Suppose $f(z)$ is an analytic function in a region $D$, and $f(z)$ is not identically equal to zero there. Let $z_n$ be a sequence of zeros of $f(z)$ in $D$. If $\lim_{n\to \infty}z_n=a$, then $a$ must be singularity of $f(z)$ (As zeros of analytic functions are isolated). I would like to classify the type of singularities that $f(z)$ can have at point $a.$
I could show that $a$ is a singularity. But I was not sure the type of the singularity. I had a part which was wrong (Saying that the singularities of Analytic function are isolated) and I took it off. Sorry if I am asking too many questions, I am new in complex analysis but I think this question was a natural and good! Thanks.
Best Answer
It can't be a removable singularity. If it was, $\lim_{n\to\infty}f(z_n)=0$ and therefore we could extend $f$ to an analytical function whose domain contains $a$ and, in that extension, $a$ would be a non-isolated zero.
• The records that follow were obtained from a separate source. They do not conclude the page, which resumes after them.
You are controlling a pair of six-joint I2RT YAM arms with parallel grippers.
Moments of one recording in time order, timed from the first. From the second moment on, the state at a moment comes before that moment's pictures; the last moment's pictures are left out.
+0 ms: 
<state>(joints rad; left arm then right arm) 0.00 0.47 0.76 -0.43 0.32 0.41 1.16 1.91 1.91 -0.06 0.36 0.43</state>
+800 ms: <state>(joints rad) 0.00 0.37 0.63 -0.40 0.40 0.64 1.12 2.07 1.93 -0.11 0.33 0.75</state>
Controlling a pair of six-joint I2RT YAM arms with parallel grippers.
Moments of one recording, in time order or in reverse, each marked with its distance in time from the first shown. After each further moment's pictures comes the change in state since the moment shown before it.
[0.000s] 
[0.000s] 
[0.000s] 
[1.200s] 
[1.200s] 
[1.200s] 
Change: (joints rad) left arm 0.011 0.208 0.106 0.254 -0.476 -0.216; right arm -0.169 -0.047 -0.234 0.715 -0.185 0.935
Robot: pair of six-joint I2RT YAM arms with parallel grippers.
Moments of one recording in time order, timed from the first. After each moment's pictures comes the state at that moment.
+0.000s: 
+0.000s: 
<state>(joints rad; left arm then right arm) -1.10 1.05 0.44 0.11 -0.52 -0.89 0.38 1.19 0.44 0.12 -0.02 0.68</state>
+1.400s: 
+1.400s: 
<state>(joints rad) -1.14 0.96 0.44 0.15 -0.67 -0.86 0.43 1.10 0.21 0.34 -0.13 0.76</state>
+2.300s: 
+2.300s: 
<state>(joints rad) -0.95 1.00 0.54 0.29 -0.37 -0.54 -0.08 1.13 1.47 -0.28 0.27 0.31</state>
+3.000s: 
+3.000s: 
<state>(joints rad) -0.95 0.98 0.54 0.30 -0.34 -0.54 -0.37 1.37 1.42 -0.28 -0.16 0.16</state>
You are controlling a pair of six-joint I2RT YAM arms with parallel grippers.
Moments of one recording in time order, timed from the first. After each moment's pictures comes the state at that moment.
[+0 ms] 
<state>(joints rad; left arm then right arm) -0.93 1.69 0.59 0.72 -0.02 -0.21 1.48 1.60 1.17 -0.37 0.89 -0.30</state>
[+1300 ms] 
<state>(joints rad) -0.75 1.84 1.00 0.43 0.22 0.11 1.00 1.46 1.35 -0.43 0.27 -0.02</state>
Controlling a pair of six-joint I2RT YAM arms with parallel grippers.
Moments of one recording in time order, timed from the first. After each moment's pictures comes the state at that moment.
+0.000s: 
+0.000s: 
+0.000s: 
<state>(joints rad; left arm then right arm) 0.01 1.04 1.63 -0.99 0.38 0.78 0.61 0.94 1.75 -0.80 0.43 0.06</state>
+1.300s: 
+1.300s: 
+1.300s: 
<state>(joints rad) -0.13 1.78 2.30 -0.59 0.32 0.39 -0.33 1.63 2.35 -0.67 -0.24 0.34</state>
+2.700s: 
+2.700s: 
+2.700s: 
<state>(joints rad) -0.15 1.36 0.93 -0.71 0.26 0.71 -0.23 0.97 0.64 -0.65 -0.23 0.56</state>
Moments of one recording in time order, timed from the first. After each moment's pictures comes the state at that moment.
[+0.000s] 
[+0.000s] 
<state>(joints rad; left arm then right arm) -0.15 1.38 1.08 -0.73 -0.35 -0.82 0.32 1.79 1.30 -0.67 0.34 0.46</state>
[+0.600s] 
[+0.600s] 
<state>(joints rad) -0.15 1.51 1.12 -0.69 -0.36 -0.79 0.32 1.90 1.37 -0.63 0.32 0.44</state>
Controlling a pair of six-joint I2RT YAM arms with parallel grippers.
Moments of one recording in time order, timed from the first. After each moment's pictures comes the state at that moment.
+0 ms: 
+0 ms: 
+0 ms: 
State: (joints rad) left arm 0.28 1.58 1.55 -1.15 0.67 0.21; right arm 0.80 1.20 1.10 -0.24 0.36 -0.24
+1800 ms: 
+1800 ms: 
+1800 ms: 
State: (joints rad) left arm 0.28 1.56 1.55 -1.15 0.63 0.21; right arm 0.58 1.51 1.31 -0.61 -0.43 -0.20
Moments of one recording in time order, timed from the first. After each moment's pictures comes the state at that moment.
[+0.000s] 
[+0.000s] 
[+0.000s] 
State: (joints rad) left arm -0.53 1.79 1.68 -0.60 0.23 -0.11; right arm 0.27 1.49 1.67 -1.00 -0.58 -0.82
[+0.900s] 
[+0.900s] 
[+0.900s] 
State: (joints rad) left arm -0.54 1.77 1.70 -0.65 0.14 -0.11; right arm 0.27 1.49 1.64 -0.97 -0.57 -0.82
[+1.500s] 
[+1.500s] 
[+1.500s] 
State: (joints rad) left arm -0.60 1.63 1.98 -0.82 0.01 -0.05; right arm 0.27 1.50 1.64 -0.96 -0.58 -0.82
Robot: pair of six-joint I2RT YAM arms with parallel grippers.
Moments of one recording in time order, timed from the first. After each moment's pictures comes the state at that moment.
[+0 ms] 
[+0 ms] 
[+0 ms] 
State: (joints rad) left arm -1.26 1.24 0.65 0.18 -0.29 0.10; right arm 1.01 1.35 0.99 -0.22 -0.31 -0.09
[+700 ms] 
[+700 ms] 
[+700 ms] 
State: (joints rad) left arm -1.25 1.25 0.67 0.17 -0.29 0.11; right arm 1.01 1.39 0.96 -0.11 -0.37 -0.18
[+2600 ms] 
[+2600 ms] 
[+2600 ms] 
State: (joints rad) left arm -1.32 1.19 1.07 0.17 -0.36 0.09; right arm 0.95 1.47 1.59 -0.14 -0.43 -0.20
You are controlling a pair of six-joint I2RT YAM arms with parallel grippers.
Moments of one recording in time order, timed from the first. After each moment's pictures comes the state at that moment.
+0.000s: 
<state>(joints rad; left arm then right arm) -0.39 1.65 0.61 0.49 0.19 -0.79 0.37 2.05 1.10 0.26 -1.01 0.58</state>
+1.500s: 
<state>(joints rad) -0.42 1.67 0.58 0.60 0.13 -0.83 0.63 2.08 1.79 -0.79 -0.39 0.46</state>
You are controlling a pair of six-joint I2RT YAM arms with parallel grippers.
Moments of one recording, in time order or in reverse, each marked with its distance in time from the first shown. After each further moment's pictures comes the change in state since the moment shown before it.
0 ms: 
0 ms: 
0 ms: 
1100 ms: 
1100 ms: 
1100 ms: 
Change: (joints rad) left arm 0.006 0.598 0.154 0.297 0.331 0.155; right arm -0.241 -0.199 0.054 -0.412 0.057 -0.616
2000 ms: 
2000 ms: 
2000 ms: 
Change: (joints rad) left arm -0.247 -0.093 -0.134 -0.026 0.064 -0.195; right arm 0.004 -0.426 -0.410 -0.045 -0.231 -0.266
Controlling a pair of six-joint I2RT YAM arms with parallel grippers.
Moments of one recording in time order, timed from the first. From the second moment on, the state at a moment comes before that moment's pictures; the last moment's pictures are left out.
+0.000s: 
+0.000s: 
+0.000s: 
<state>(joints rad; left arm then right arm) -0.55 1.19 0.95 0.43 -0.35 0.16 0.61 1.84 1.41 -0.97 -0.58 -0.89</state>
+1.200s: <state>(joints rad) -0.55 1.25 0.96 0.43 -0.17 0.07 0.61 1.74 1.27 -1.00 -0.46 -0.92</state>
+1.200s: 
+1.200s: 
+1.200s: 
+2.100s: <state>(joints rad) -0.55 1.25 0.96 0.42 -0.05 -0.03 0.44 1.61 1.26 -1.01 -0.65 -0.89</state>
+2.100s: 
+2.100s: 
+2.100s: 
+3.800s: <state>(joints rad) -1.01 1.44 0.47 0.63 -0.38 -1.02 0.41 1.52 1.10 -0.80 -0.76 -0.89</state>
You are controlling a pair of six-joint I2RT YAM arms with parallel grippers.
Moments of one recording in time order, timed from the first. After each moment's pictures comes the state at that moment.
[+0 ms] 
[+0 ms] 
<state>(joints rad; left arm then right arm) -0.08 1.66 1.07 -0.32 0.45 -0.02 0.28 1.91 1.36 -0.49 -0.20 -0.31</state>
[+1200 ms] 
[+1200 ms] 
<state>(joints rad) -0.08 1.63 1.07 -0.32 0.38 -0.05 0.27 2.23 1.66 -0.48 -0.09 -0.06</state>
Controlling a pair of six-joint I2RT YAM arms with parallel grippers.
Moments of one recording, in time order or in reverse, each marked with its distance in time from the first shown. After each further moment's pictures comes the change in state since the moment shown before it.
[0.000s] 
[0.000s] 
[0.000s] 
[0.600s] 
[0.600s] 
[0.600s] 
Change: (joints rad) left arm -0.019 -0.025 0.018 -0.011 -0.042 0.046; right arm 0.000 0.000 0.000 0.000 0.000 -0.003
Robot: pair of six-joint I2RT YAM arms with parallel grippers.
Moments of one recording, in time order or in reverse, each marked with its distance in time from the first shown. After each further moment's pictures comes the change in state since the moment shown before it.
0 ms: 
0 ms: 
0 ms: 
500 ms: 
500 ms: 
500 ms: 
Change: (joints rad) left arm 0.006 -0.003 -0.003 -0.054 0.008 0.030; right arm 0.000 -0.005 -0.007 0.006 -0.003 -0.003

Therefore, $f$ would be the null function.
And it cannot be a pole either, because then we would have$$\lim_{n\to\infty}z_n=a\implies\lim_{n\to\infty}\bigl|f(z_n)\bigr|=+\infty,$$which is not true since, in fact, $\lim_{n\to\infty}f(z_n)=0$.
So, it can only be an essential singularity, such as when $f(z)=\sin\left(\frac1z\right)$.